Reality is finally starting to set in!
Recently, the liberal Governor of California, Jerry Brown, with overwhelming bipartisan support, signed a bill that will extend the retirement age of public employees, cut their pensions and ask them to contribute more to their health and retirement plans. This is according to the Washington Post.
So, why did the bill receive such broad support in the California legislature? The easy answer is that the state of California is as close to going broke as you can get!
If that’s not close enough to home, listen to this!
Recently, Camden fired its entire 460-member unionized police force, to be replaced by non-union police.

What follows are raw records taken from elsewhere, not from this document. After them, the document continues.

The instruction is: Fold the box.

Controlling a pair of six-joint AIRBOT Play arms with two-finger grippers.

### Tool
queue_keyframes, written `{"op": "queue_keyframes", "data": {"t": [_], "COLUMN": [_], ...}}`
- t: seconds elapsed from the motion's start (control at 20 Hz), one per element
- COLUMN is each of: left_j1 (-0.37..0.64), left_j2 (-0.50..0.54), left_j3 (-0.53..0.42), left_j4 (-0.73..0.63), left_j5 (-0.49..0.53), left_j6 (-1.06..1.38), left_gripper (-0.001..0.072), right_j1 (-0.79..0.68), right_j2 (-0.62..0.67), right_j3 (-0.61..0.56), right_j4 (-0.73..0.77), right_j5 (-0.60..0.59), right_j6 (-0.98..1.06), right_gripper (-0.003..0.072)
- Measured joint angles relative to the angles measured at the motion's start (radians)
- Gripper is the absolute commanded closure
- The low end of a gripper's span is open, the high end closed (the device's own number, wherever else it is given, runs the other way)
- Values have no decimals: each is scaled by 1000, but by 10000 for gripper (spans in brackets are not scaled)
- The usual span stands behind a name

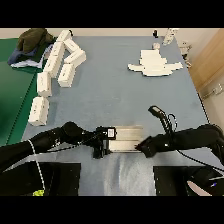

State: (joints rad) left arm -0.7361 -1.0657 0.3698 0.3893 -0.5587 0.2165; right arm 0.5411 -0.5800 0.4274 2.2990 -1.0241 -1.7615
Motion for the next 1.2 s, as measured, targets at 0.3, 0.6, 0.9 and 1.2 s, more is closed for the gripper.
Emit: {"op": "queue_keyframes", "data": {"t": [0.3, 0.6, 0.9, 1.2], "left_j1": [0, 0, 0, 0], "left_j2": [0, 0, 0, 0], "left_j3": [0, 0, 0, 0], "left_j4": [0, 0, 0, 0], "left_j5": [0, 0, 0, 0], "left_j6": [0, 0, 0, 0], "left_gripper": [200, 200, 200, 200], "right_j1": [67, 76, 77, 77], "right_j2": [-156, -348, -422, -433], "right_j3": [8, 10, 11, 11], "right_j4": [72, 71, 70, 69], "right_j5": [446, 533, 520, 513], "right_j6": [200, 237, 243, 243], "right_gripper": [683, 683, 683, 683]}}
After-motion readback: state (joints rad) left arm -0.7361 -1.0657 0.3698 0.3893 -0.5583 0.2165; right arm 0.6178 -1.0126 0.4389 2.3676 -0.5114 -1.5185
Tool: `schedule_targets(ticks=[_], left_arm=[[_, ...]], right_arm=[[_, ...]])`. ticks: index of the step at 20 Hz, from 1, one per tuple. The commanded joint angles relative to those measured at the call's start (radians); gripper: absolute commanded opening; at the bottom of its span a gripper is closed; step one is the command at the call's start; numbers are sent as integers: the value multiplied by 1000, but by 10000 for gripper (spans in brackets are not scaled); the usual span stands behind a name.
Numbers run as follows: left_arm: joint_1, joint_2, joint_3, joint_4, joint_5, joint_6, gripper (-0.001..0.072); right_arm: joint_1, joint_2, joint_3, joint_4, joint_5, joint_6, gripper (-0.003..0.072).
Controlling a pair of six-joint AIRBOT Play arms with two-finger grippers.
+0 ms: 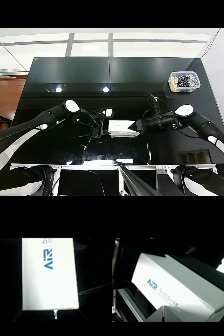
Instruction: Fold the box and place the chain.
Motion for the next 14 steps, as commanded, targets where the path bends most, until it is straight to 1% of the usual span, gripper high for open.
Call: schedule_targets(ticks=[1, 6, 8, 10, 11, 14], left_arm=[[0, 0, 0, 0, -1, -2, 557], [0, 0, 0, 0, -1, -2, 558], [0, 0, 0, 0, 0, -2, 558], [1, 3, 0, 0, -2, -2, 558], [1, 5, 0, 0, -1, -2, 558], [2, 14, 0, 1, -2, -2, 565]], right_arm=[[11, -22, -1, -65, -36, 11, 18], [56, -22, -1, -76, -71, 11, 18], [53, -21, 9, -76, -47, 8, 18], [25, -10, 56, -77, 58, 1, 18], [0, 14, 88, -77, 119, 2, 18], [-130, 145, 182, -119, 233, 24, 18]])
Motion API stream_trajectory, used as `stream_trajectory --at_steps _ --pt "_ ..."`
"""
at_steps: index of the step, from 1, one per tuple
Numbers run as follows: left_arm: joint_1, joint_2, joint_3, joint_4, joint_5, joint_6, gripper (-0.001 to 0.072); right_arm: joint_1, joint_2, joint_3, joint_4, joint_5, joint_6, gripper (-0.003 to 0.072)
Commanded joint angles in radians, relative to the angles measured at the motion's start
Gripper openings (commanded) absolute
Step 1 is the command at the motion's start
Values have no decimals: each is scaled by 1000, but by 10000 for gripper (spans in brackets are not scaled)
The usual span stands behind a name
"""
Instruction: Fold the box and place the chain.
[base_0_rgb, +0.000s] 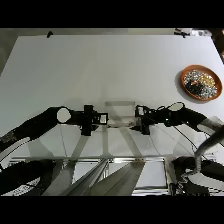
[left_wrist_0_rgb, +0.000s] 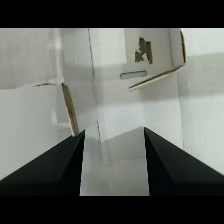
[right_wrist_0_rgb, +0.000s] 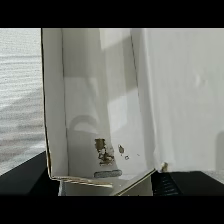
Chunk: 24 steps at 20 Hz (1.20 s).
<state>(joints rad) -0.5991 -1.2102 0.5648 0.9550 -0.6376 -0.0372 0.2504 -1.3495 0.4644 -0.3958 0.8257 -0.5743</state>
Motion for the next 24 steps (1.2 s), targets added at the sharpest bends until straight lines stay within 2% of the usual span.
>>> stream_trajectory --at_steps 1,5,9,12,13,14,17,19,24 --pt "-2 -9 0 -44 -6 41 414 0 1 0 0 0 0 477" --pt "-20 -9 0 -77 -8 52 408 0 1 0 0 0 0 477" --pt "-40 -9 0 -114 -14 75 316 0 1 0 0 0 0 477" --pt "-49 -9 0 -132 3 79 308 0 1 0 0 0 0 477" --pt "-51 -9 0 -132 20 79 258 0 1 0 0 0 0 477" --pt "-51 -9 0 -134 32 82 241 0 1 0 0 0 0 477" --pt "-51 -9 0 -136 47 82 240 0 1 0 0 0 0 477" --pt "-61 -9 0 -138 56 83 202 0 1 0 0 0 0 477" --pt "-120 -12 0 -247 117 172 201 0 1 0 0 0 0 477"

And, you have only seen the beginning!
If Romney/Ryan win the election, it is because people are slowly starting to realize that government spending has to be controlled, and the longer we wait, the more painful it will be to “right the ship.”
Excessive government spending, and its stark consequences, is no longer an isolated European phenomenon, but something that has come to a state, or a town near you.
Spain is the next country to be asking for a bailout, and to be placed under the guardianship of the International Monetary Fund and the European Central Bank.
By the way…. did you know that our debt, as a percentage of GDP, is now larger than that of Spain?
Very few people actually know that, and it can’t hurt to spread the word.
So why in heaven’s name can anybody think that government spending in this country can continue without serious consequences??
Now, I can already hear my liberal friends saying, “Hell, raise the taxes on the rich.”
Well, if it were just that easy, wouldn’t you have thought that the state of California would have done just that?
There is a natural limit to everything and it doesn’t matter how liberal you are!